DevOps Distilled Into a Single Statistic

Answering the simple question; “what is you do for a living” is always a tricky one for us IT types. I think my most well received answer has been that “I sell used caravans”.  The only flaw of which is the lack of accuracy, or any grounding at all in reality.

The terms “DevOps” seems particularly hard to define; especially as we’re still not even sure it’s a methodology or a job title.  When “DevOps” is a job title, it usually means “technical support engineer”, which is a shame, because I think that’s missing the point.  DevOps engineers can add serious value to a company, but only if they’re tasked with doing their job.

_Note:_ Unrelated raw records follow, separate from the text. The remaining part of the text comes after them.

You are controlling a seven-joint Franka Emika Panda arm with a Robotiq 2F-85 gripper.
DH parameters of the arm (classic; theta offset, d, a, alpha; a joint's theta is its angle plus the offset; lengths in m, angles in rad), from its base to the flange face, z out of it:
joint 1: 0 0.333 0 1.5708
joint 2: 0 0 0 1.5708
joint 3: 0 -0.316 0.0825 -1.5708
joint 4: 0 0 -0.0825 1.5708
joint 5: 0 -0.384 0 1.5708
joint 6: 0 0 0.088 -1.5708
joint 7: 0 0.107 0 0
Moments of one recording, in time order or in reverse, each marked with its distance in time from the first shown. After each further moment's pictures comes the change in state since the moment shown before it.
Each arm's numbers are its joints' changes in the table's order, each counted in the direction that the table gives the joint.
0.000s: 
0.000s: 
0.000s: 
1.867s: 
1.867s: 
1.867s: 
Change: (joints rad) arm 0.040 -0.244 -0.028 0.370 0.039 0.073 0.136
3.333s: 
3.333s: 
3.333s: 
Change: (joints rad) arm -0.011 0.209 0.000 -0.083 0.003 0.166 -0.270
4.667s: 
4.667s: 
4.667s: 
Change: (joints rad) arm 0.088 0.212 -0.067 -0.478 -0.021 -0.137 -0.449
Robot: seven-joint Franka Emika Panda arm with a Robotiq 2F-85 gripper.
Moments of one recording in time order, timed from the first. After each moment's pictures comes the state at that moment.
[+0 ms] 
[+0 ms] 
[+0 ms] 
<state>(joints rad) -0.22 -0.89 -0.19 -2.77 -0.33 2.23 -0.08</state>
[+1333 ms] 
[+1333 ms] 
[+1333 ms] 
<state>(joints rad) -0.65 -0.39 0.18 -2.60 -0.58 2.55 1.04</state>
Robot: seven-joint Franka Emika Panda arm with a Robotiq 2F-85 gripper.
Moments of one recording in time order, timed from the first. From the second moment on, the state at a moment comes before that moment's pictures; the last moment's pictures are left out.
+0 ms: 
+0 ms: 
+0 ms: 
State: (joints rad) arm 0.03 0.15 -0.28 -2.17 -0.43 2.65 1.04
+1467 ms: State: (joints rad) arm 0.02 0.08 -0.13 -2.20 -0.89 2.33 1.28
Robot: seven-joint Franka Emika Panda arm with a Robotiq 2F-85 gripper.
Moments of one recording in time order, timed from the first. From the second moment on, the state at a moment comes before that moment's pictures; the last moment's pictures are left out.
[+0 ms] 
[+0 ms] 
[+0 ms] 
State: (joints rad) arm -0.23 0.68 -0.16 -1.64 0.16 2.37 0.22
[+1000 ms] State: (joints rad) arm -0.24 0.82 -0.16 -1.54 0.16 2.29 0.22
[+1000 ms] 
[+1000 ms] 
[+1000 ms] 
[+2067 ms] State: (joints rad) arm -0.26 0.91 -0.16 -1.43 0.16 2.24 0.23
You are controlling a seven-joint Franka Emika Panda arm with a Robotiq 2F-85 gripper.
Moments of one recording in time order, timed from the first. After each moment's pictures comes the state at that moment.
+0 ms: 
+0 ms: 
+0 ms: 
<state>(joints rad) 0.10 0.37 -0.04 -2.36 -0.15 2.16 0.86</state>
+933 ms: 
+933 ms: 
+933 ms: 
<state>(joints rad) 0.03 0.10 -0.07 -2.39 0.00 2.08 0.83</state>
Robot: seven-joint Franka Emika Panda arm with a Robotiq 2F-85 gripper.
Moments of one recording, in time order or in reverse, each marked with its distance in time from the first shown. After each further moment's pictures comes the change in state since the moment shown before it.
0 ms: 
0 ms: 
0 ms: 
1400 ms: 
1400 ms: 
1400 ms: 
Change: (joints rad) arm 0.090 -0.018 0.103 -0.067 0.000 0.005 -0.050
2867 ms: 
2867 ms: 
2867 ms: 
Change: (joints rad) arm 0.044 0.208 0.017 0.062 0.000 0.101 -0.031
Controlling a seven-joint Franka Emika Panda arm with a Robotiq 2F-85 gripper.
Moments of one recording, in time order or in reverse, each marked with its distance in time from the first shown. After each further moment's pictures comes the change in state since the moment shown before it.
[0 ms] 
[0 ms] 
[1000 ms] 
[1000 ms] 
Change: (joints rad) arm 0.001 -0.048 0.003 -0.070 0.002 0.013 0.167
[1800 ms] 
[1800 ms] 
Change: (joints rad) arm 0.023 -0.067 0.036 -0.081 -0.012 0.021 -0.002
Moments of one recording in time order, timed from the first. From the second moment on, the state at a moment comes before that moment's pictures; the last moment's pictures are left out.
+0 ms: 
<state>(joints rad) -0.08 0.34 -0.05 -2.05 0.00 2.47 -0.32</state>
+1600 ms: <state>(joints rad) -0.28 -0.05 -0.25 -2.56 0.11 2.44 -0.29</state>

Many years ago I studied manufacturing systems, and how to improve them. Terms such as “lean manufacturing” and “just-in-time” stock methodologies are all about increasing the efficiency of production lines by reducing work in progress and the amount of stock sitting idly in the warehouse.  Both of these have a monetary value. If teams have a lot of work in progress, it means that time-to-market is slow and the product will fail to make the sales it could otherwise achieve. Stock sitting on a warehouse floor is also bad for business. Money is the driving force of business, and stock sitting idle is money imprisoned.

Software development is not so different. Applications have engineering teams which manufacture the product, and then it sits, waiting to be released to live or shipped.  Time to market costs.

This is what separates DevOps from IT operations. We reduce time to market.

Reducing time to market sounds like a big ask, and it is, but split it up into small junks, by starting with one basic figure; the time taken from user story creation to seeing that user story in production. Once that time is measured, it can be improved. Dig down to the basic components that make up that time and look at the bottlenecks. This is DevOps. DevOps touches many areas, such as test automation and project management.  How well it makes its mark is determined by business buy-in. You’ll have a better chance of getting that buy-in if the business knows what it is you’re going to achieve.